Косые лучи падали через высокие окна, когда ворота открылись словно сами собой, и в помещение, озолоченная закатом, вошла женщина. Она была закутана в черное покрывало и шла почти бесшумно, так что шаги ее отдавались лишь легким шелестом в наступившей звенящей тишине. Когда она вышла на середину зала, мы смогли, наконец, разглядеть ее лицо. Она была ослепительно, пугающе прекрасна. Огромные глаза мерцали темными безднами на слишком белом лице, а волосы вились как черные змеи.
«Ты звал меня, царь?» – спросила она глубоким и леденящим голосом, вперив в него взгляд. Едва в силах оторвать глаза от ее головокружительной красоты, но следуя этому взгляду, я смог оглянуться на Александра. Он был не меньше поражен, чем все, поражен и растерян.
«Да...» - сказал он, и я вновь, как вчера, вдруг услышал в его голосе неуверенность.
«Чего ты хотел?»
«Я хотел, чтобы ты станцевала для меня», - ответил он, но казалось, он сам это едва помнил.
«Станцевала для тебя?» – она усмехнулась. – «Для тебя, которому всего мира мало, чтоб насытиться? Ты думаешь, мой танец насытит тебя? Для тебя, который, как ядовитая змея, опалившая своим ядом все вокруг, не находя других жертв, в остервенении жалит себя самого? Как много было тебе обещано, как боги благословляли твое рождение – и как пусто ты все растратил и неуемной страстью выжег себя изнутри! Ты перевернул весь мир без цели, так даже и не узнав, чего хочешь! Для тебя? О нет! Ты утомил богов и людей, утомил самого себя. Боги отвернулись от тебя и люди стонут под твоим игом. Так истреби себя наконец, тебя не спасет мой танец. Ты, неуемный, ты скучен мне, гадок мне, и когда ты сожжешь себя до конца и в смертных корчах позовешь меня, я тебя не услышу, и не приду утешить твою жалкую гибель».

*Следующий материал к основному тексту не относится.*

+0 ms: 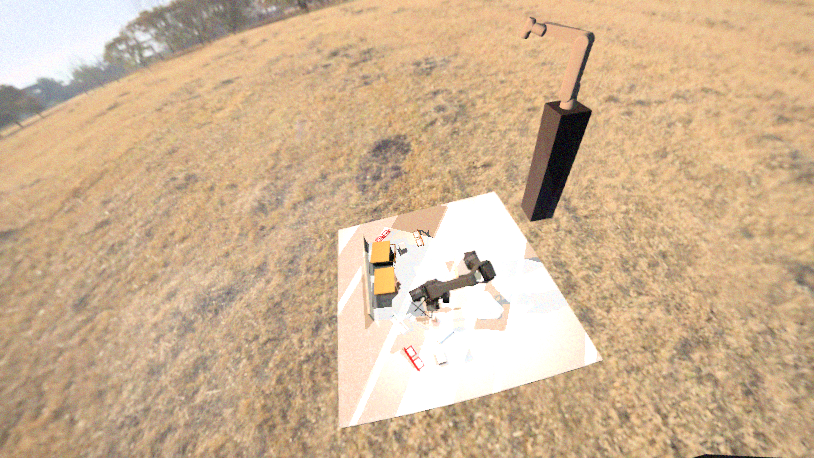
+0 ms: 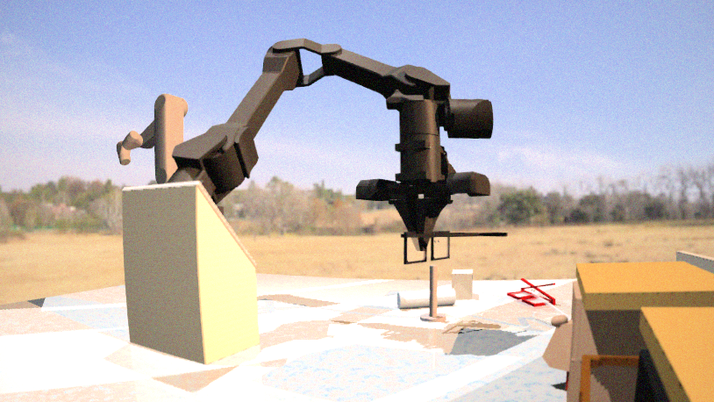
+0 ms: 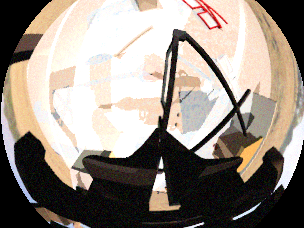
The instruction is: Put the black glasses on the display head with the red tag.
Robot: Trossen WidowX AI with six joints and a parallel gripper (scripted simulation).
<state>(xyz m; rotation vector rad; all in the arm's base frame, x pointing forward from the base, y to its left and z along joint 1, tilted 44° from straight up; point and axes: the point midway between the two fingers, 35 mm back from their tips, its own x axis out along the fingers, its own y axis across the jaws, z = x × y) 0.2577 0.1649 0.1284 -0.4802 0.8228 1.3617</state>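
My gripper tip is 7 cm to the right of the thin upright peg and 9 cm above it.
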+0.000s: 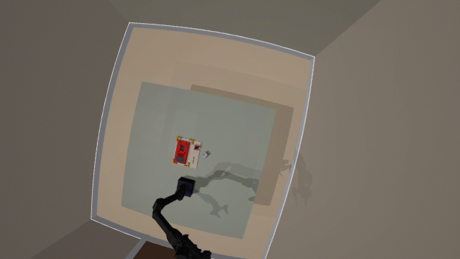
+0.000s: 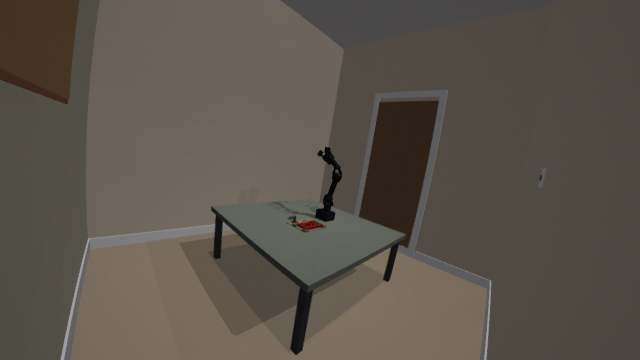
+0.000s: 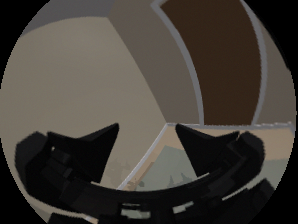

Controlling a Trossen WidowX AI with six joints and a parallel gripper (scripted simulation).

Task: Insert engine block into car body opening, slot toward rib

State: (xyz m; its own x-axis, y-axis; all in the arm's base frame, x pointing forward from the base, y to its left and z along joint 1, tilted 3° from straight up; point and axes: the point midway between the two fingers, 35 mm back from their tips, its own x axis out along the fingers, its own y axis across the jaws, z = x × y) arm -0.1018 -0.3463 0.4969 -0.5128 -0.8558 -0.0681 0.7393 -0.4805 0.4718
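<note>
Right now my gripper tip is 56 cm above the grey engine block, 48 cm short of it and 31 cm to the right of it.
</note>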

И с этими ужасными и несправедливыми словами она повернулась и вышла. Ворота закрылись и свет погас, и только тогда мы, онемевшие, обернулись, услышав глухой стук позади нас. Это царь, упав без чувств, распростерся на каменных ступенях. Он упал там, где и стоял. Он не сделал к ней ни шагу. И теперь нам не оставалось ничего, как велеть слугам перенести его в его покои.